■ **Instructions to follow**:
Repeat the records below exactly from the line containing "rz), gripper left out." to the line containing "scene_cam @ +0", taking in both of those lines. Drop the pictures.

■ **Source data**:
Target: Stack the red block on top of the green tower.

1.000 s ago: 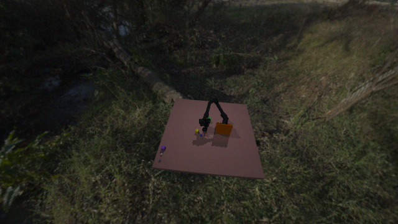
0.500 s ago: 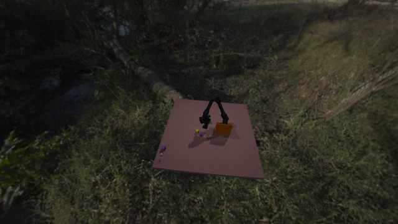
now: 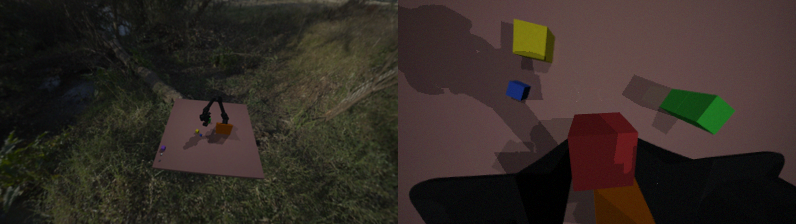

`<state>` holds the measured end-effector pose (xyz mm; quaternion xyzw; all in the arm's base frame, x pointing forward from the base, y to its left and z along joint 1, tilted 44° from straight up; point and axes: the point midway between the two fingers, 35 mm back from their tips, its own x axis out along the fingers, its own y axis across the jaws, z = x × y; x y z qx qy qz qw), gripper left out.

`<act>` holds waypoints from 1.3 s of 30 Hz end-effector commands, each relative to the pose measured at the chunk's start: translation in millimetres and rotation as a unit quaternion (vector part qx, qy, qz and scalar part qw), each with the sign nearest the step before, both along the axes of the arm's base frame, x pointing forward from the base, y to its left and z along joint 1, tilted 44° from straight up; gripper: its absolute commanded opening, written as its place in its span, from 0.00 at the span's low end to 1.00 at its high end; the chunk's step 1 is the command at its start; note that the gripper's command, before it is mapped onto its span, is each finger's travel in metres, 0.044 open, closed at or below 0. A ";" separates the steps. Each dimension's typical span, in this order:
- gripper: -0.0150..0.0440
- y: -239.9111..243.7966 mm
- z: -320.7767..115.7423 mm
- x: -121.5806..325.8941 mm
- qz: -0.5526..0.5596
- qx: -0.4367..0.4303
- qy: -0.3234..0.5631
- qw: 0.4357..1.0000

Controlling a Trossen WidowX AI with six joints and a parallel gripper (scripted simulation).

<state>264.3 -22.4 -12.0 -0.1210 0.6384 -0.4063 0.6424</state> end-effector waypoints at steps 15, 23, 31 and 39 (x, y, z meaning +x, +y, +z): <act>0.25 -41.2 49.5 -9.7 0.000 0.011 -0.005 1.000; 0.25 -67.9 76.7 -24.6 0.000 0.010 -0.005 1.000; 0.25 -91.3 100.7 -45.7 -0.001 0.005 -0.004 1.000; 0.25 -104.4 114.2 -60.7 -0.002 0.000 -0.002 1.000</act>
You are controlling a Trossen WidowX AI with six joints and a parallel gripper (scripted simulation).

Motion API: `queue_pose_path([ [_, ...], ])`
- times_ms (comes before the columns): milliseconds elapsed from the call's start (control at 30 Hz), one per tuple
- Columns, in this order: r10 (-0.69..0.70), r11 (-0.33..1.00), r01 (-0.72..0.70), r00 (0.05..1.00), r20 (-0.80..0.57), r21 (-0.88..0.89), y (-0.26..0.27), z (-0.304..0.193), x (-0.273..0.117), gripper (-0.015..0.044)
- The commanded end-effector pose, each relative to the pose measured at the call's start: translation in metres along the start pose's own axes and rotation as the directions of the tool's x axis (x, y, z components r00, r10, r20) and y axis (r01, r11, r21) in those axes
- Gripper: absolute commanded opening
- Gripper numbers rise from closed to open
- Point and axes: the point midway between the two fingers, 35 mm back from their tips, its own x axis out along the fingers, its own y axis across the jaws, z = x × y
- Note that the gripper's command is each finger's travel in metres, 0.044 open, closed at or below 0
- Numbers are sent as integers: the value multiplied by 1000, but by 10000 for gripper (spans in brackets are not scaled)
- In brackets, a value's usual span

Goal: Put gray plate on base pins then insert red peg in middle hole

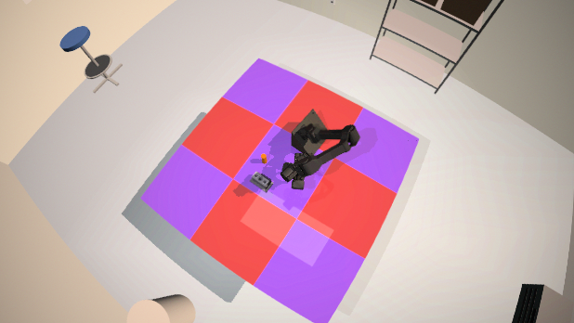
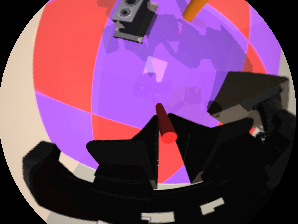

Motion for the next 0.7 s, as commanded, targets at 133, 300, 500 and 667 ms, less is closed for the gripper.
queue_pose_path([
  [133, 0, 1000, 0, 1000, 1, 0, 3, 6, -4, 0],
  [300, 0, 1000, 0, 1000, 4, -1, 9, 19, -6, 0],
  [500, -1, 1000, 1, 1000, 6, -2, 15, 35, -8, 0],
  [667, -1, 1000, 1, 1000, 8, -3, 19, 49, -10, 0],
])
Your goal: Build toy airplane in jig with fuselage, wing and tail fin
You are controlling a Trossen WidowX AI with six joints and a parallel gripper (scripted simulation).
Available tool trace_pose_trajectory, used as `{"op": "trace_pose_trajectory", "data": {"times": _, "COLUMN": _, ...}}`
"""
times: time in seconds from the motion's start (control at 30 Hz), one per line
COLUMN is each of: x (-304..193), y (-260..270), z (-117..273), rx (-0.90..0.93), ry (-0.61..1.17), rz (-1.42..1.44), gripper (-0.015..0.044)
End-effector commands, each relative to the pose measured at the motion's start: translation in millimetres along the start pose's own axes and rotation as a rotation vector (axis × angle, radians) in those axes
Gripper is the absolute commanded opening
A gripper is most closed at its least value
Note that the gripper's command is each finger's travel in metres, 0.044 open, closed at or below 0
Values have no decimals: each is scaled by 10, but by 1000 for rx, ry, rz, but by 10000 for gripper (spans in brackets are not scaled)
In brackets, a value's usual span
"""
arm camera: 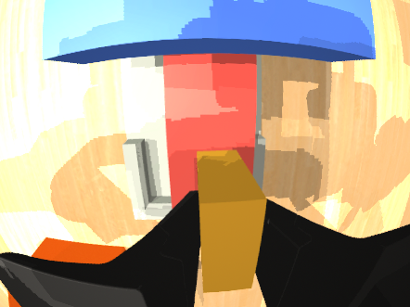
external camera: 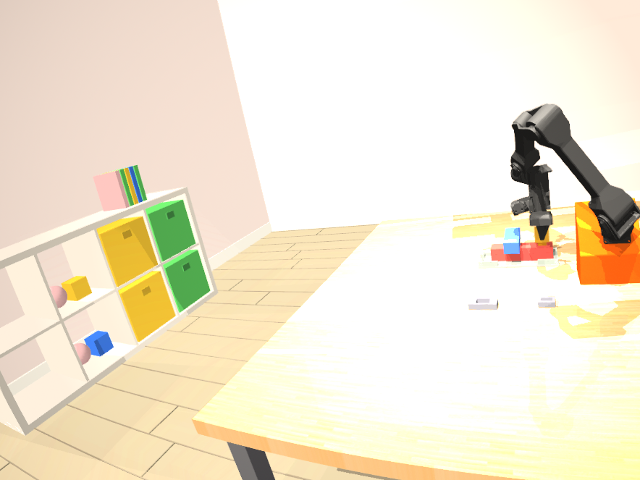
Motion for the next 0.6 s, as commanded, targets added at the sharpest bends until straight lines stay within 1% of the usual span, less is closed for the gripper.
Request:
{"op": "trace_pose_trajectory", "data": {"times": 0.0, "x": -17, "y": 3, "z": -26, "rx": 5, "ry": 4, "rz": -7, "gripper": 67}}
{"op": "trace_pose_trajectory", "data": {"times": 0.2, "x": -17, "y": 3, "z": -26, "rx": 5, "ry": 4, "rz": -7, "gripper": 67}}
{"op": "trace_pose_trajectory", "data": {"times": 0.23, "x": -3, "y": -2, "z": -10, "rx": 0, "ry": 0, "rz": 1, "gripper": 79}}
{"op": "trace_pose_trajectory", "data": {"times": 0.37, "x": -3, "y": -2, "z": -10, "rx": 0, "ry": 0, "rz": 1, "gripper": 52}}
{"op": "trace_pose_trajectory", "data": {"times": 0.43, "x": -3, "y": -2, "z": -10, "rx": 0, "ry": 0, "rz": 1, "gripper": 0}}
{"op": "trace_pose_trajectory", "data": {"times": 0.53, "x": -3, "y": -2, "z": -10, "rx": 0, "ry": 0, "rz": 1, "gripper": 0}}
{"op": "trace_pose_trajectory", "data": {"times": 0.57, "x": -3, "y": -2, "z": -10, "rx": 0, "ry": 0, "rz": 1, "gripper": 26}}
Point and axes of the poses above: the point midway between the two fingers, 35 mm back from their tips, its own z axis back along the fingers, its own y axis across the jaws, x = y × z, the point moved 5 cm from there along z, back along the fingers, and after that the axes turned 2 degrees about -z, right-handed, at the moved point
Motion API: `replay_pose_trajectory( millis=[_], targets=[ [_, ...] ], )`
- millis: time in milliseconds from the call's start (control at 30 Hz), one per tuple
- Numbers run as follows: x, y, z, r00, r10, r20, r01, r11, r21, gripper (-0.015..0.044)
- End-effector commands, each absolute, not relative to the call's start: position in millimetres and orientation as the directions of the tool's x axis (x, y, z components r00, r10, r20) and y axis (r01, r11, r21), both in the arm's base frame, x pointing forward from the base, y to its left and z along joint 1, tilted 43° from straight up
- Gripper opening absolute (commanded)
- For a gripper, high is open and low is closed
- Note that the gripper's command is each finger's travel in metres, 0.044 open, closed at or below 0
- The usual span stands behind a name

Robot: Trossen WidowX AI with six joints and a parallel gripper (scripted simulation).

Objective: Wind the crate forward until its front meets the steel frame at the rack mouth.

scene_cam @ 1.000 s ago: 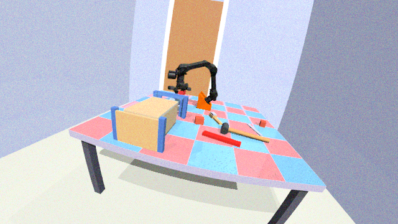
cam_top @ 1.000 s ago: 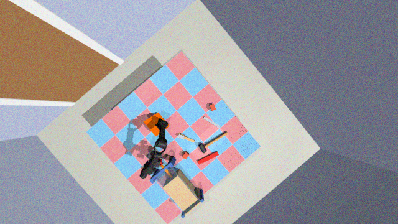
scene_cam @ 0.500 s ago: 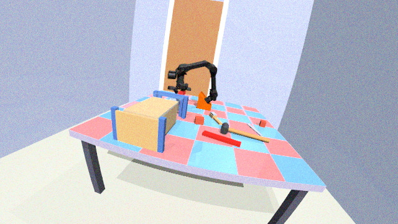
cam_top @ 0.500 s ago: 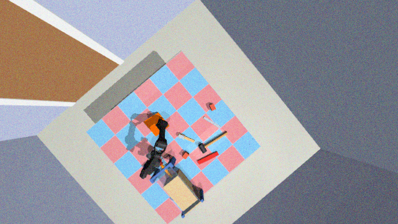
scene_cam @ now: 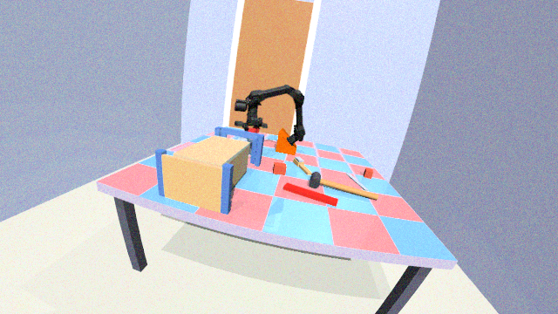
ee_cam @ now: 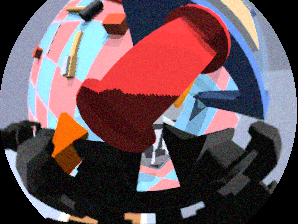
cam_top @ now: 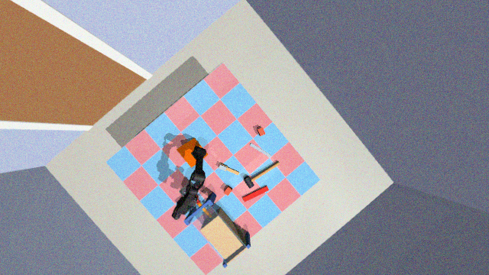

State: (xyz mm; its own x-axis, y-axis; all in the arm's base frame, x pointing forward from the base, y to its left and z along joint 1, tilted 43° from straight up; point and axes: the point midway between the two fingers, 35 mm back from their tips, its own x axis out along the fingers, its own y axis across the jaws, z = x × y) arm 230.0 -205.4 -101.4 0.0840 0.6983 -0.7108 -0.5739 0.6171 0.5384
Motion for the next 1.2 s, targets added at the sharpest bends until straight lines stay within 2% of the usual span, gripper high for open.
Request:
replay_pose_trajectory(
  millis=[0, 500, 1167],
  targets=[
    [230.0, -203.6, -104.2, 0.085, 0.698, -0.711, -0.568, 0.62, 0.541, 0.0],
    [228.6, -197.7, -108.3, 0.082, 0.701, -0.709, -0.603, 0.601, 0.524, 0.0],
    [229.9, -199.0, -111.6, 0.087, 0.695, -0.714, -0.529, 0.64, 0.558, 0.0]
  ],
)
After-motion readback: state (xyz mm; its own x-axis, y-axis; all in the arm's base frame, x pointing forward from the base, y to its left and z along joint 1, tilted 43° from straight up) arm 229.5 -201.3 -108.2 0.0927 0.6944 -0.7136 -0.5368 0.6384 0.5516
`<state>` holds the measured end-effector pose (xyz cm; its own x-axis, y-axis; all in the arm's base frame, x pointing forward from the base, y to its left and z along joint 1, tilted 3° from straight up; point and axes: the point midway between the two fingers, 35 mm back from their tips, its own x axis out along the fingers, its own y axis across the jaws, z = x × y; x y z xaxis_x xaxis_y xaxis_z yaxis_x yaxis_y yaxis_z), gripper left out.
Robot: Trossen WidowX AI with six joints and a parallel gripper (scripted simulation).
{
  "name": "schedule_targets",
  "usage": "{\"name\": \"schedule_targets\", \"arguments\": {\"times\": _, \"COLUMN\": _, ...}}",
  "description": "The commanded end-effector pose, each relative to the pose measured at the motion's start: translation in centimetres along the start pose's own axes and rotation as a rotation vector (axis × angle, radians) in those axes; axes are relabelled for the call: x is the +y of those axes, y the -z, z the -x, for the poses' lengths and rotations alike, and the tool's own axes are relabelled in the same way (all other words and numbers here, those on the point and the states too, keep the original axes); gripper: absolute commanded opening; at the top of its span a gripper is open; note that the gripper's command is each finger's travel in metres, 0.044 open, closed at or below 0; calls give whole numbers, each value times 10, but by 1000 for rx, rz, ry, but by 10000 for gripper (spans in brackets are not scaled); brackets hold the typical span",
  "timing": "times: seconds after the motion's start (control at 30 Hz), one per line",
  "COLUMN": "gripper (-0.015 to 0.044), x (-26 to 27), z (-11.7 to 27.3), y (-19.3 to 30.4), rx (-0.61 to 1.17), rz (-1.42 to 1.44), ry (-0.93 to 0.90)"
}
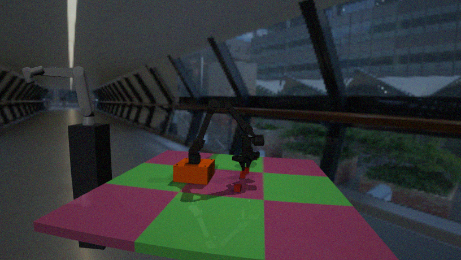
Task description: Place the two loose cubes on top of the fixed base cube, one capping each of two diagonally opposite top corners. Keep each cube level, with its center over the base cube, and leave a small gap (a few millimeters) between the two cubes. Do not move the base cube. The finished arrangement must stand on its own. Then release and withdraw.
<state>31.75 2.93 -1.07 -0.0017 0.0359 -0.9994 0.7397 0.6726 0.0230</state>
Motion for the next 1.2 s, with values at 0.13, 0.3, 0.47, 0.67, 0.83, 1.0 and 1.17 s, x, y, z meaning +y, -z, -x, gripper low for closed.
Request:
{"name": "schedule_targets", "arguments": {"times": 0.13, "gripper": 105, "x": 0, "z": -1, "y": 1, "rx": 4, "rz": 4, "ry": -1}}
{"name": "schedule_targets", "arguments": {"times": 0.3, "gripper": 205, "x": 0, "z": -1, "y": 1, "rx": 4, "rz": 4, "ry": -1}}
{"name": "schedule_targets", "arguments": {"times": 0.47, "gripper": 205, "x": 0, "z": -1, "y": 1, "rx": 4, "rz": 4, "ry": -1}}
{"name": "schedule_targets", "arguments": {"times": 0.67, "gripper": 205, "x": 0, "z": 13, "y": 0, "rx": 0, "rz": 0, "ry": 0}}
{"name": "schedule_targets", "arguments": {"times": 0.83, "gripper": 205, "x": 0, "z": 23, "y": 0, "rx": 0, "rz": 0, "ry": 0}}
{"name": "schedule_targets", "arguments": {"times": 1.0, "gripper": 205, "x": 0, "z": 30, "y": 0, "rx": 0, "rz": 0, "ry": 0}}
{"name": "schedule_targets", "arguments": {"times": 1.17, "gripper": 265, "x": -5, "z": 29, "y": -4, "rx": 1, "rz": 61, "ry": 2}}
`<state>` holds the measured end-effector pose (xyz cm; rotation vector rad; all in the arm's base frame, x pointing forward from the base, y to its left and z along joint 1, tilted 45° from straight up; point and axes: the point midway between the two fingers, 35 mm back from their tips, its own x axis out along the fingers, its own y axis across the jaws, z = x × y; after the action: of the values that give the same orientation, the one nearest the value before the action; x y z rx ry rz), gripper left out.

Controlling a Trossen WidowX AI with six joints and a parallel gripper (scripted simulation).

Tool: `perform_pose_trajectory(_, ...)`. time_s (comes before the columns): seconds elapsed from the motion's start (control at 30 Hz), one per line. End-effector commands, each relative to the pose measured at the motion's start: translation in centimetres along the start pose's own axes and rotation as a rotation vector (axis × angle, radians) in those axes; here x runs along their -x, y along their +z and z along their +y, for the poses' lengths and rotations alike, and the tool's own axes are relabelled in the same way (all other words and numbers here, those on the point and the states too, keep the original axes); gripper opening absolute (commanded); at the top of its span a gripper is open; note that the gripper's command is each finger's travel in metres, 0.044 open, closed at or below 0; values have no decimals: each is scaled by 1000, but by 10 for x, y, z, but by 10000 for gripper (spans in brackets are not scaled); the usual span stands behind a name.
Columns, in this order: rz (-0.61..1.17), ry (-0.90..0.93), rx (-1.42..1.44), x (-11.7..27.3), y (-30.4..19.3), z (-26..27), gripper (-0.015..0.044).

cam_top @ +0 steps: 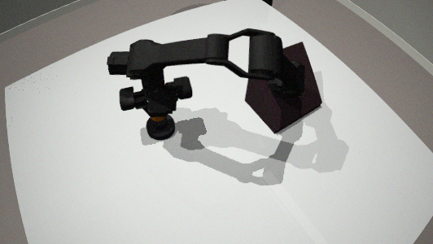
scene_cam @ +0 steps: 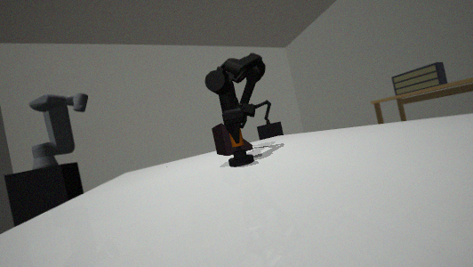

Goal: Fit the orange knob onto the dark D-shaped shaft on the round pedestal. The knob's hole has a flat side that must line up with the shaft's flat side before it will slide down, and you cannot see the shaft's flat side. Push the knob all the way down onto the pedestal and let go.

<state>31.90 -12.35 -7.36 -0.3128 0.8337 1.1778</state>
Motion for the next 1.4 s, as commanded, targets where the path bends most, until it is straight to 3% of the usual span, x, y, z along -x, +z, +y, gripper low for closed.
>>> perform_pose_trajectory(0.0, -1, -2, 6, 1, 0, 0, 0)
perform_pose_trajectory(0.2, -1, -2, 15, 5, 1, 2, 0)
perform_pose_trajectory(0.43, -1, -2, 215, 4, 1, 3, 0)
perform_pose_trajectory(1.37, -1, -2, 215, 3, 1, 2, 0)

■ **Final answer**:
`<state>` holds the measured end-effector pose (xyz cm; rotation vector rad; all in the arm's base frame, x pointing forward from the base, y to its left and z along joint 1, tilted 45° from straight up; point and axes: the point midway between the two fingers, 35 mm back from their tips, its own x axis out along the fingers, its own y axis across the jaws, z = x × y; after the action: of the values that give the same orientation, the one nearest the value before the action; x y z rx ry rz), gripper left out.

Controlling a Trossen WidowX AI with six joints and a parallel gripper (scripted simulation).

Tool: `perform_pose_trajectory(_, ...)`. time_s (comes before the columns): seconds elapsed from the motion's start (control at 30 Hz), one per line. End-effector commands, each relative to the pose measured at the motion's start: translation in centimetres along the start pose's own axes and rotation as a rotation vector (axis × angle, radians) in those axes; here x runs along their -x, y along their +z and z along their +y, for the poses' lengths and rotations alike, and the tool's own axes are relabelled in the same way (all other words and numbers here, those on the point and the states too, keep the original axes); gripper opening absolute (commanded); at the top of its span a gripper is open; note that the gripper's command is each finger's travel in metres, 0.044 open, closed at or below 0; values have no decimals: each is scaled by 1000, but by 10 for x, y, z, but by 10000 for gripper (spans in brackets are not scaled); the usual span stands behind a name.
Columns, in this order: rz (-0.61..1.17), ry (-0.90..0.93), rx (-1.42..1.44), x (-11.7..27.3), y (-30.4..19.3), z (-26..27), gripper (-0.015..0.044).

cam_top @ +0 steps: 
scene_cam @ +0 steps: 

The exercise has no further content.